■ **Supplied information**

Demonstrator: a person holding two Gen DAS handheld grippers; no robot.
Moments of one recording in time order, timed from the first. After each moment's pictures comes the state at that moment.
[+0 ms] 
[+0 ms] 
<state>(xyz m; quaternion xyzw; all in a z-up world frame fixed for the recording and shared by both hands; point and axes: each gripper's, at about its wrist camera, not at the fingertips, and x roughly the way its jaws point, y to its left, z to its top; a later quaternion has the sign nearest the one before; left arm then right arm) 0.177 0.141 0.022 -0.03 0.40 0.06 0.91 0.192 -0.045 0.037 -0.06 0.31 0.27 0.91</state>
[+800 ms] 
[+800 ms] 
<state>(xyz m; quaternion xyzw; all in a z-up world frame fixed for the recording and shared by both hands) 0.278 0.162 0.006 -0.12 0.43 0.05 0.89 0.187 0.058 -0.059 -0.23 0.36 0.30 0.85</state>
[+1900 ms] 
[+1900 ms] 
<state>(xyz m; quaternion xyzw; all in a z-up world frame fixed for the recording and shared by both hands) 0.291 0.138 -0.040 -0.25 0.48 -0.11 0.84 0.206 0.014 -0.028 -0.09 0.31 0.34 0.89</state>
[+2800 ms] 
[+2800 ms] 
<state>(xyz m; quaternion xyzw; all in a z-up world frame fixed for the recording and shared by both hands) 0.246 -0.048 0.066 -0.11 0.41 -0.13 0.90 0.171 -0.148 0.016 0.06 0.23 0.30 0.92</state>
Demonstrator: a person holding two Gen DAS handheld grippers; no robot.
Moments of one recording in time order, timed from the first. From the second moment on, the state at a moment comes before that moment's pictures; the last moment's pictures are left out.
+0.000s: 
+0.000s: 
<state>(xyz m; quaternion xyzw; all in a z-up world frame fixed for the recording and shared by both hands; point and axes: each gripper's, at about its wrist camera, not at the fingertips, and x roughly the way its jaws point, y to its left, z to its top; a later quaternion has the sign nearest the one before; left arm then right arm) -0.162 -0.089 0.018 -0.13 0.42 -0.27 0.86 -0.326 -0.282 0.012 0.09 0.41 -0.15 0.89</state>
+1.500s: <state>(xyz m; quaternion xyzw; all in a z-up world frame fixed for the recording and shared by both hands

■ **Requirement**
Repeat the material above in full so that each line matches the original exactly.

■ **Answer to this exercise**
Demonstrator: a person holding two Gen DAS handheld grippers; no robot.
Moments of one recording in time order, timed from the first. After each moment's pictures comes the state at that moment.
[+0 ms] 
[+0 ms] 
<state>(xyz m; quaternion xyzw; all in a z-up world frame fixed for the recording and shared by both hands; point and axes: each gripper's, at about its wrist camera, not at the fingertips, and x roughly the way its jaws point, y to its left, z to its top; a later quaternion has the sign nearest the one before; left arm then right arm) 0.177 0.141 0.022 -0.03 0.40 0.06 0.91 0.192 -0.045 0.037 -0.06 0.31 0.27 0.91</state>
[+800 ms] 
[+800 ms] 
<state>(xyz m; quaternion xyzw; all in a z-up world frame fixed for the recording and shared by both hands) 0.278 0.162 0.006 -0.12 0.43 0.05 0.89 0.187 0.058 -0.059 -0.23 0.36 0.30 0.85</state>
[+1900 ms] 
[+1900 ms] 
<state>(xyz m; quaternion xyzw; all in a z-up world frame fixed for the recording and shared by both hands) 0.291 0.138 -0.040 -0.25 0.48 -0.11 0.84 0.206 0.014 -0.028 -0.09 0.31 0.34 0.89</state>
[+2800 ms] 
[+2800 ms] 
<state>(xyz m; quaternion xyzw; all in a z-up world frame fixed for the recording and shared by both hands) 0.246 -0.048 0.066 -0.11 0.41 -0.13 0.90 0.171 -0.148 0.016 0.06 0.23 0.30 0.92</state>
Demonstrator: a person holding two Gen DAS handheld grippers; no robot.
Moments of one recording in time order, timed from the first. From the second moment on, the state at a moment comes before that moment's pictures; the last moment's pictures are left out.
+0.000s: 
+0.000s: 
<state>(xyz m; quaternion xyzw; all in a z-up world frame fixed for the recording and shared by both hands; point and axes: each gripper's, at about its wrist camera, not at the fingertips, and x roughly the way its jaws point, y to its left, z to its top; a later quaternion has the sign nearest the one before; left arm then right arm) -0.162 -0.089 0.018 -0.13 0.42 -0.27 0.86 -0.326 -0.282 0.012 0.09 0.41 -0.15 0.89</state>
+1.500s: <state>(xyz m; quaternion xyzw; all in a z-up world frame fixed for the recording and shared by both hands

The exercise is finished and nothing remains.